#### [GIVEN MATERIAL]

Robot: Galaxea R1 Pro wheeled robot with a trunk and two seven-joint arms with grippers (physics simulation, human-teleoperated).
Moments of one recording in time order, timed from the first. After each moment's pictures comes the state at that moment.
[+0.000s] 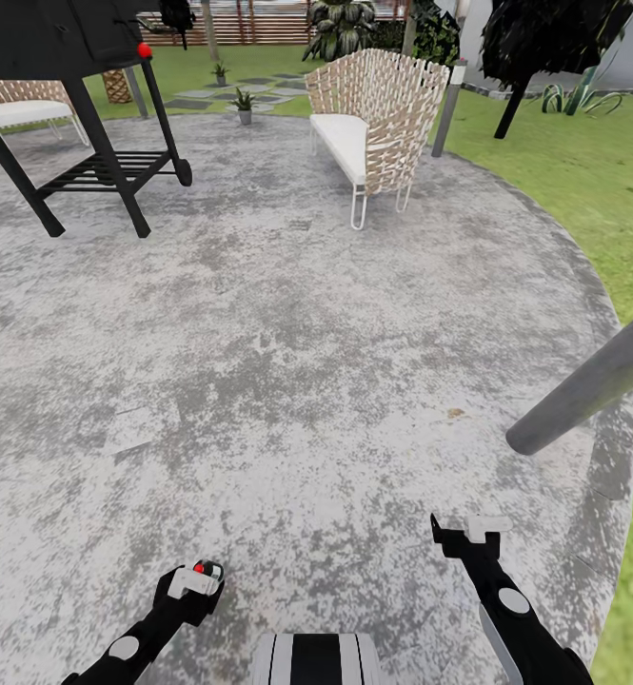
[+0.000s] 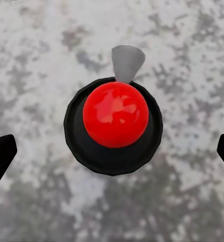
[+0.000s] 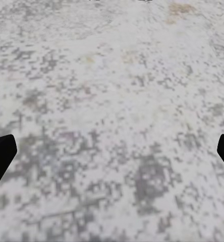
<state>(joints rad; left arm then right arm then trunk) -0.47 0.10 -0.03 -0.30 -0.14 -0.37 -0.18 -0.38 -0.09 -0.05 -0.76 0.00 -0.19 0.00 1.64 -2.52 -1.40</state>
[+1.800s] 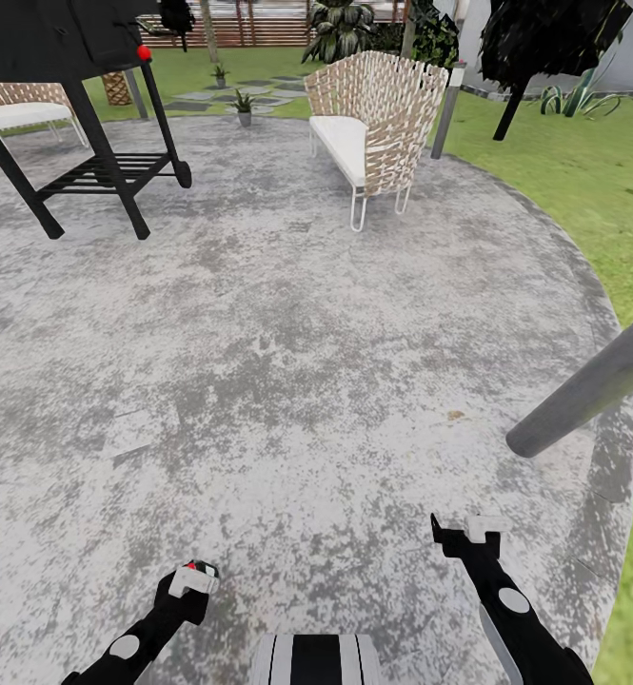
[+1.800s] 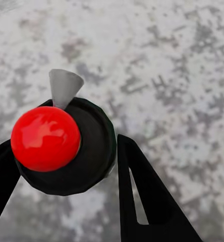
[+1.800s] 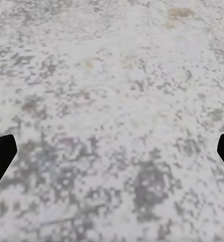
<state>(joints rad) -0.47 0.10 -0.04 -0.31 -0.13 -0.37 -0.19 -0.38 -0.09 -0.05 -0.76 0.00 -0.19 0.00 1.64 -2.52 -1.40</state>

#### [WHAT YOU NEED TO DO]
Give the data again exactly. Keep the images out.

#### [SOLVED EXERCISE]
Robot: Galaxea R1 Pro wheeled robot with a trunk and two seven-joint arms with grippers (physics simulation, human-teleoperated).
Moments of one recording in time order, timed from the first. After each moment's pictures comes the state at that moment.
[+0.000s] 
[+0.000s] 
[+0.000s] 
<state>(joints rad; left arm then right arm then trunk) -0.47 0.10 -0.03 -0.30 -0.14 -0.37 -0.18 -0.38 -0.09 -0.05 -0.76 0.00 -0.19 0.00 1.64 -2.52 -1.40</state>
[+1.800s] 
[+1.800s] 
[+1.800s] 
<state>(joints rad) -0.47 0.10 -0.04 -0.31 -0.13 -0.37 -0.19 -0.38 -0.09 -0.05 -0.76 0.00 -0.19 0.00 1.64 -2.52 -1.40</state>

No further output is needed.